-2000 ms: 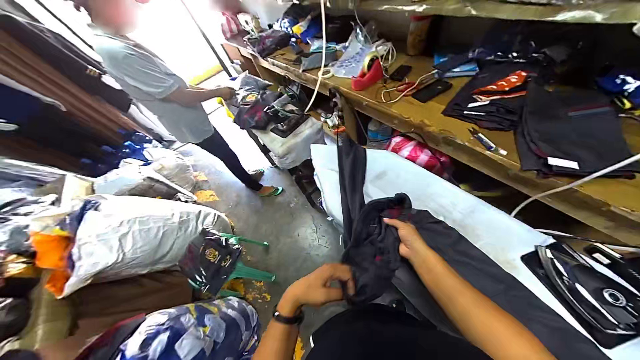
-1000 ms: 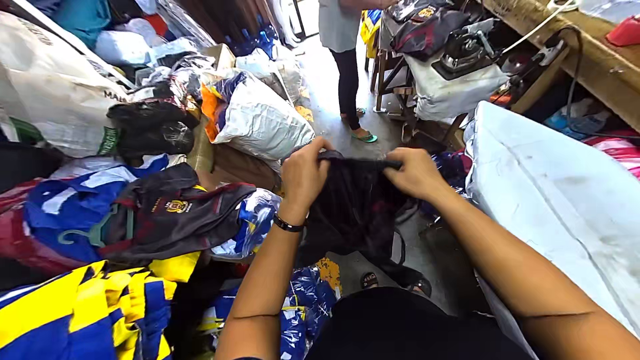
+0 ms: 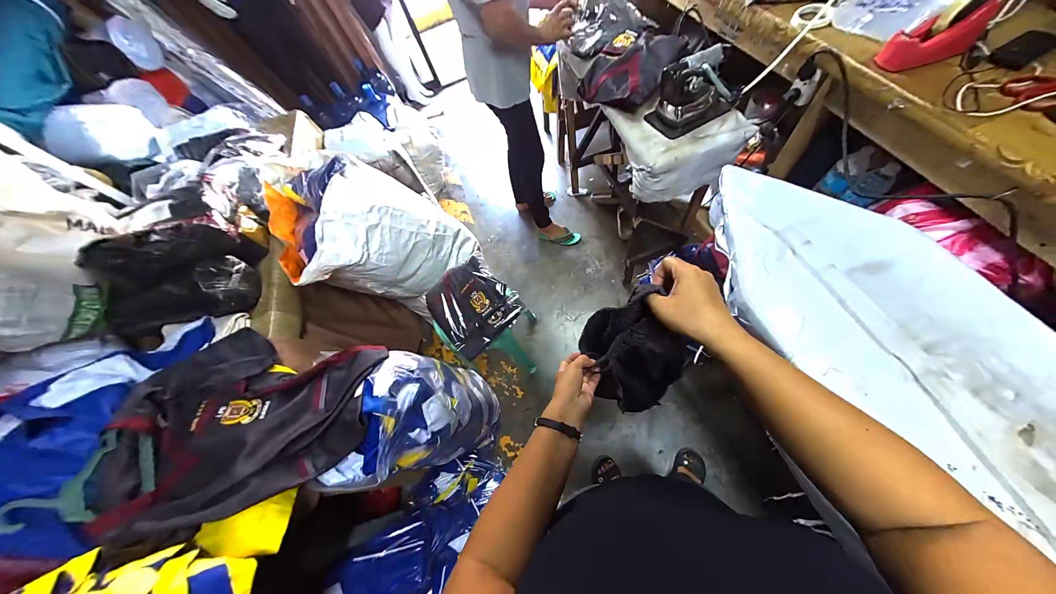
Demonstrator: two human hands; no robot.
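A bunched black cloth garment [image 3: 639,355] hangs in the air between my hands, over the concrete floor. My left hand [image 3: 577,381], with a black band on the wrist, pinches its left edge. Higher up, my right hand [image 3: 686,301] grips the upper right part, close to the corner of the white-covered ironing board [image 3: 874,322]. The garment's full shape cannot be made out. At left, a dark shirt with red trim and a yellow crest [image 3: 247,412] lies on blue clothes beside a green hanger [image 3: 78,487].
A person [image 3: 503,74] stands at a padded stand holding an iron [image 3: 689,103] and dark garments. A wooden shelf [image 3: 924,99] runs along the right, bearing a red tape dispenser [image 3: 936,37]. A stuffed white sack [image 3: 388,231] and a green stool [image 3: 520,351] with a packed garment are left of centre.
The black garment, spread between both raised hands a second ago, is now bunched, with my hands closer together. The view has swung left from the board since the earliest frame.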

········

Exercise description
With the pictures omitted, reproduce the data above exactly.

Result of the exercise
-2000 ms: 
-1000 ms: 
+0 ms: 
Demonstrator: two human hands; no robot.
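A bunched black cloth garment [image 3: 639,355] hangs in the air between my hands, over the concrete floor. My left hand [image 3: 577,381], with a black band on the wrist, pinches its left edge. Higher up, my right hand [image 3: 686,301] grips the upper right part, close to the corner of the white-covered ironing board [image 3: 874,322]. The garment's full shape cannot be made out. At left, a dark shirt with red trim and a yellow crest [image 3: 247,412] lies on blue clothes beside a green hanger [image 3: 78,487].
A person [image 3: 503,74] stands at a padded stand holding an iron [image 3: 689,103] and dark garments. A wooden shelf [image 3: 924,99] runs along the right, bearing a red tape dispenser [image 3: 936,37]. A stuffed white sack [image 3: 388,231] and a green stool [image 3: 520,351] with a packed garment are left of centre.
The black garment, spread between both raised hands a second ago, is now bunched, with my hands closer together. The view has swung left from the board since the earliest frame.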

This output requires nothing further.